Mar 26 15:34:55 theseus kernel: md: import_slot: 0 empty
Mar 26 15:34:55 theseus kernel: md: import disk1: (sdb) HGST_HDN724040ALE640_PK2334PEGNK5PT size: 3907018532 
Mar 26 15:34:55 theseus kernel: md: import disk2: (sdc) HGST_HDN724040ALE640_PK2338P4HYSBJC size: 3907018532 
Mar 26 15:34:55 theseus kernel: md: import disk3: (sdd) HGST_HDN724040ALE640_PK2338P4HYSN7C size: 3907018532 
Mar 26 15:34:55 theseus kernel: md: import disk4: (sde) HGST_HDN726040ALE614_K7GNWRDB size: 3907018532 
Mar 26 15:34:55 theseus kernel: md: import disk5: (nvme0n1) Patriot_M.2_P310_240GB_P310HHBB230822001791 size: 234430040 

So no parity.

 

Note on disk5. SSDs in the array cannot be trimmed. Usually these would be assigned to cache or some other pool.

  • Community Expert

Looks like license couldn't be read either.

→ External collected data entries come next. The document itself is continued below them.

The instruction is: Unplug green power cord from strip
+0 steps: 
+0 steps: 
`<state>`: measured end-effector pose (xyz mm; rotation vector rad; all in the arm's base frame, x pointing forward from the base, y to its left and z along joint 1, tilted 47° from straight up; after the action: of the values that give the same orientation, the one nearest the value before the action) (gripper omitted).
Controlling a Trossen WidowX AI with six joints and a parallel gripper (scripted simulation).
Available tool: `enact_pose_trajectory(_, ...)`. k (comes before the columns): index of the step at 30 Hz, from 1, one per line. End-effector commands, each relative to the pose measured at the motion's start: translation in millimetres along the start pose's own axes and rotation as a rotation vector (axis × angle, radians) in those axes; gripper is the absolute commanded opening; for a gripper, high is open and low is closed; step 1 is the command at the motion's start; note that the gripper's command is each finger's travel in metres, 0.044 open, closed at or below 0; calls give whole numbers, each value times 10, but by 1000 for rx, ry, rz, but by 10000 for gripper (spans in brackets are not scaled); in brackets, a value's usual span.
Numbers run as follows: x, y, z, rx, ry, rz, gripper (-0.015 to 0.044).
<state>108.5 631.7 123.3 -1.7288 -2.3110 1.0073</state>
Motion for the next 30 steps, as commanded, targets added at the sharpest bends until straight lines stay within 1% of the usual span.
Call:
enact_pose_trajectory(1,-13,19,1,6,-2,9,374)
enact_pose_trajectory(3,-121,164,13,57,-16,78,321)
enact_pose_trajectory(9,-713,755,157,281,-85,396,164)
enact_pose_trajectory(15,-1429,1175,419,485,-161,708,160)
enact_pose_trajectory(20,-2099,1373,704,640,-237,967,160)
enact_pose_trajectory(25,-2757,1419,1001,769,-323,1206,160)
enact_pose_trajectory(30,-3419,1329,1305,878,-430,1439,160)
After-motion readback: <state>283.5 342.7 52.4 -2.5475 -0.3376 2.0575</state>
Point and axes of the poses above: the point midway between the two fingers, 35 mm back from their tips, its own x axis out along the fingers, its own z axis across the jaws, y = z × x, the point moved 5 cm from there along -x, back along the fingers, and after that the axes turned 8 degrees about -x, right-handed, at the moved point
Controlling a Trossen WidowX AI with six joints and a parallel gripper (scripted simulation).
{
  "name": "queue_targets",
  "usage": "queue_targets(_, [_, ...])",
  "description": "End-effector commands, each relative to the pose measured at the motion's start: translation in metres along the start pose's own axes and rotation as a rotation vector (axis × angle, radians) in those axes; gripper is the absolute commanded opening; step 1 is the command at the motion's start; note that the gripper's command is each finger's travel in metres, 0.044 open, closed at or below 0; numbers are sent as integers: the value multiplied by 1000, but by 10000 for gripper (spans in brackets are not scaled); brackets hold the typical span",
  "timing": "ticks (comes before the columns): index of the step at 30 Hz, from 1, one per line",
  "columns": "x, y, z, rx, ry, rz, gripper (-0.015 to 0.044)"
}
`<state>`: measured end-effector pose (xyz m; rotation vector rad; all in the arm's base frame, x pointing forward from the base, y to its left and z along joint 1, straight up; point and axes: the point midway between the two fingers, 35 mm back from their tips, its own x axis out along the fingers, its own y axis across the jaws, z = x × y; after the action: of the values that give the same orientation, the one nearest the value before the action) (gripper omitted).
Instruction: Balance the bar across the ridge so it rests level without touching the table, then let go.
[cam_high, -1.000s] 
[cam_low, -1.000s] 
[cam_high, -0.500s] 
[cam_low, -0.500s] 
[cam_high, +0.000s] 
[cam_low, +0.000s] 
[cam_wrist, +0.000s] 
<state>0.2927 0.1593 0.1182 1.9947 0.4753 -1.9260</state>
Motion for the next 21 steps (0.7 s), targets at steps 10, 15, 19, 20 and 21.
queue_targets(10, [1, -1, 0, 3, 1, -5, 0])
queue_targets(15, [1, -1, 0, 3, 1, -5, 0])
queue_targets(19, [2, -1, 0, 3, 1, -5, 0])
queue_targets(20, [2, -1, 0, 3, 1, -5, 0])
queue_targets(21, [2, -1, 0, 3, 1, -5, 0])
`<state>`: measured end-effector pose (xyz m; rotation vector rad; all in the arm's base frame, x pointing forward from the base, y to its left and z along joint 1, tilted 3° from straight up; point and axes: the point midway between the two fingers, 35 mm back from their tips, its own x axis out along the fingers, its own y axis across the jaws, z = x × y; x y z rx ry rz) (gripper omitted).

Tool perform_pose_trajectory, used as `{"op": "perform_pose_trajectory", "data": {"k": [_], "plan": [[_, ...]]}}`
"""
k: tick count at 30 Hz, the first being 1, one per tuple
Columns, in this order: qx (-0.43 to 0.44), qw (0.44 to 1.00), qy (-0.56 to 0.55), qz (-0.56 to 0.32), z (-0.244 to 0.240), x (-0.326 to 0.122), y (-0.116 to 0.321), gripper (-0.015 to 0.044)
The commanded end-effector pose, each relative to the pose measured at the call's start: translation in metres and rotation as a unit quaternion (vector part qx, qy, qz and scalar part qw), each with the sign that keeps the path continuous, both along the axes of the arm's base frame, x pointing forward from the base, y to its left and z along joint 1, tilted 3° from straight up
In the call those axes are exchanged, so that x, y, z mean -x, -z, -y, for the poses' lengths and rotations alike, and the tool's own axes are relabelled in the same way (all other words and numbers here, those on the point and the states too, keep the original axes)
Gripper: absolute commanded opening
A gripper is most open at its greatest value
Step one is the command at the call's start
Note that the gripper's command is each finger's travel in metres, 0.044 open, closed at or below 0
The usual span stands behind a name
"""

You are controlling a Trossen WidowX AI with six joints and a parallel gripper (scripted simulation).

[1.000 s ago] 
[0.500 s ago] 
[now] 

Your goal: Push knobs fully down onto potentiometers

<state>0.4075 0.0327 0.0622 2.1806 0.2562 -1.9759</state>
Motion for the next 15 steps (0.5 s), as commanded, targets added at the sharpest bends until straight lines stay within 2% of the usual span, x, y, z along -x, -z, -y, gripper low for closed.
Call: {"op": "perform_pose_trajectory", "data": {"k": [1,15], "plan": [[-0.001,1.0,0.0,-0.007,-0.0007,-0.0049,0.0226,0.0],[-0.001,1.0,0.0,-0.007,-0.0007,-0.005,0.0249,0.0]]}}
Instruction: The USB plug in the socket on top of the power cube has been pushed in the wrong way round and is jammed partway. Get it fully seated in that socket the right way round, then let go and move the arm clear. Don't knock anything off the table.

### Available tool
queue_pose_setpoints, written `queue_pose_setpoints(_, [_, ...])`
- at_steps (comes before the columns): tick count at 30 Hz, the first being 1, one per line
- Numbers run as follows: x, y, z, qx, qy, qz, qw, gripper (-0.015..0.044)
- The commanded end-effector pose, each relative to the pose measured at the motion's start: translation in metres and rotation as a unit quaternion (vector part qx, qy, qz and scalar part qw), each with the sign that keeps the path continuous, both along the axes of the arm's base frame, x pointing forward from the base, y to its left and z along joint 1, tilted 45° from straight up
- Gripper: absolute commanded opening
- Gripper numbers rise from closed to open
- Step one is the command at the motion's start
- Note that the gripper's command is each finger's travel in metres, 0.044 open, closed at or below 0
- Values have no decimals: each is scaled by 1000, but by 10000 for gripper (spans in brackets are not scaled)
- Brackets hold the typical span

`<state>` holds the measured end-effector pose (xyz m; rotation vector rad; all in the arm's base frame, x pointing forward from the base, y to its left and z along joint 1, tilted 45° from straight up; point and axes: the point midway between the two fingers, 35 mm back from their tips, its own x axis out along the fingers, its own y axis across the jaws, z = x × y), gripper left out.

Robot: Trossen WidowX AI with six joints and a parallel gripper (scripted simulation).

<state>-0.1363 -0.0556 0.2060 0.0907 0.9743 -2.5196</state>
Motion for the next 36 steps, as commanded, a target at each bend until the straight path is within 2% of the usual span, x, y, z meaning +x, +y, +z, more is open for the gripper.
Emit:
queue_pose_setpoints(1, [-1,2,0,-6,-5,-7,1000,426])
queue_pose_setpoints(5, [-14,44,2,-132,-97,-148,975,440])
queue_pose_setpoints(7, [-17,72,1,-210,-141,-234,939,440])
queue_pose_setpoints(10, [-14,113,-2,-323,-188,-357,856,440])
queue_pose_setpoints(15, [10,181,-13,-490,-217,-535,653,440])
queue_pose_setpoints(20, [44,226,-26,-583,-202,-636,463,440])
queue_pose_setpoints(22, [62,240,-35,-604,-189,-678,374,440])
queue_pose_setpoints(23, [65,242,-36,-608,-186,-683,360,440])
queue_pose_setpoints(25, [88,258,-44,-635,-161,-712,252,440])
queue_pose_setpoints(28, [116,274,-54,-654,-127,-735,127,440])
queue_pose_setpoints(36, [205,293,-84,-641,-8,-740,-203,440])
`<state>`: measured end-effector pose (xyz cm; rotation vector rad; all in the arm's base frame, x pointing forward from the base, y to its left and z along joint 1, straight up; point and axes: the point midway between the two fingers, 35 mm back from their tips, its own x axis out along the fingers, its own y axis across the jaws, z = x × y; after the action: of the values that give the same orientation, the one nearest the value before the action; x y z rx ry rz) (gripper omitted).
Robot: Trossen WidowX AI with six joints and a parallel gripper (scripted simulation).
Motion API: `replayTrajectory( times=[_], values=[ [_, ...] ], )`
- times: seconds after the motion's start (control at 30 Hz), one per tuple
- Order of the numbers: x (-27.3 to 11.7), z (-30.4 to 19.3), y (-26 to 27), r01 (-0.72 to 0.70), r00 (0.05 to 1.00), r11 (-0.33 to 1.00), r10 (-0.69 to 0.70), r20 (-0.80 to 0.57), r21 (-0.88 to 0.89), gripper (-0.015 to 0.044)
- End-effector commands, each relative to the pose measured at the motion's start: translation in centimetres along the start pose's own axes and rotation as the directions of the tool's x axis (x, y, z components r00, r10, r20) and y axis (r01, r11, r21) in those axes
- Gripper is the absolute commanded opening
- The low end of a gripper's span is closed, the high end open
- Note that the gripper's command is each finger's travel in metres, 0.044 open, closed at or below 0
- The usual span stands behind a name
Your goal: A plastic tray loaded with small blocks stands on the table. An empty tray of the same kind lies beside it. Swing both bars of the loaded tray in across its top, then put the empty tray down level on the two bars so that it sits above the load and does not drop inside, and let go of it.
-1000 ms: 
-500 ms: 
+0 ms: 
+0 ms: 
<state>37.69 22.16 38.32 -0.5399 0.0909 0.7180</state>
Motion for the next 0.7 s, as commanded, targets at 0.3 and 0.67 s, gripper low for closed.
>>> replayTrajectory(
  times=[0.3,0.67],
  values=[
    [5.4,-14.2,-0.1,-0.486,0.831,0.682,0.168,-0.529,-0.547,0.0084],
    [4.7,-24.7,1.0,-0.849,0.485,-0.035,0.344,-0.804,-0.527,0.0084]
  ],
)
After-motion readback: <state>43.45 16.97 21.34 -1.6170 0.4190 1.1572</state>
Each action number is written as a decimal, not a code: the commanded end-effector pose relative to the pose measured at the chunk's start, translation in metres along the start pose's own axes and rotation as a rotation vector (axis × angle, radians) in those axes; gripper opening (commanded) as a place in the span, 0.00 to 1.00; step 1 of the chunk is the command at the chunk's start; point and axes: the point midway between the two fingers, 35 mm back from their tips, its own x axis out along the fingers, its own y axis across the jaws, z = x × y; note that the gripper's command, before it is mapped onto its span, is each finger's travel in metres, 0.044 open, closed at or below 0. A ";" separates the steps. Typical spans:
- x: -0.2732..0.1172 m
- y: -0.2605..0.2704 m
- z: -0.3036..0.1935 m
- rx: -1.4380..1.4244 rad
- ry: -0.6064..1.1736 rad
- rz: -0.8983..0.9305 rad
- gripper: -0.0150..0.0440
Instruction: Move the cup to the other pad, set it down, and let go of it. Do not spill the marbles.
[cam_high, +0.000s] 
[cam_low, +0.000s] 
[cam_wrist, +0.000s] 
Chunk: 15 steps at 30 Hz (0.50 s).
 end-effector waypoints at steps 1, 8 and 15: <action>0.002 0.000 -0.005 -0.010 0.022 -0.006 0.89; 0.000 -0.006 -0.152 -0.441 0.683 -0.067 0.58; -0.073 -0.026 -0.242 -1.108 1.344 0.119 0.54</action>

Mar 26 15:34:55 theseus emhttpd: Unregistered Flash device error (ENOFLASH3)

Hopefully it can be copied or you have a copy.

  • Author

@trurl Thanks, I managed to restore from a backup from myunraid.net (divine intervention, there was a backup from yesterday afternoon). Only some weird issues with restoring samba shares, but that might as well have been caused by Win11 f*ckery.

There's a number of issues (well, I like to call them project constraints lol) with the NAS as is. All of these will change with what I have planned, provided I scrounge up a decent budget for it. For now I'm learning the ropes (shares, dockers, vpn, etc.) and low-key trying to break it to see if I can fix it on my own. Though this crash was unexpected.

I'll get a better case and hardware. More and better storage. Then I'll set up ZFS and caching and all that jazz. UPS, VPN tunelling and access, etc.
For now I'm content with the lil' frankenstein chugging along under a table, presenting a public SMB share to my home network and a few services.

Sincere thanks for your explanations and patience.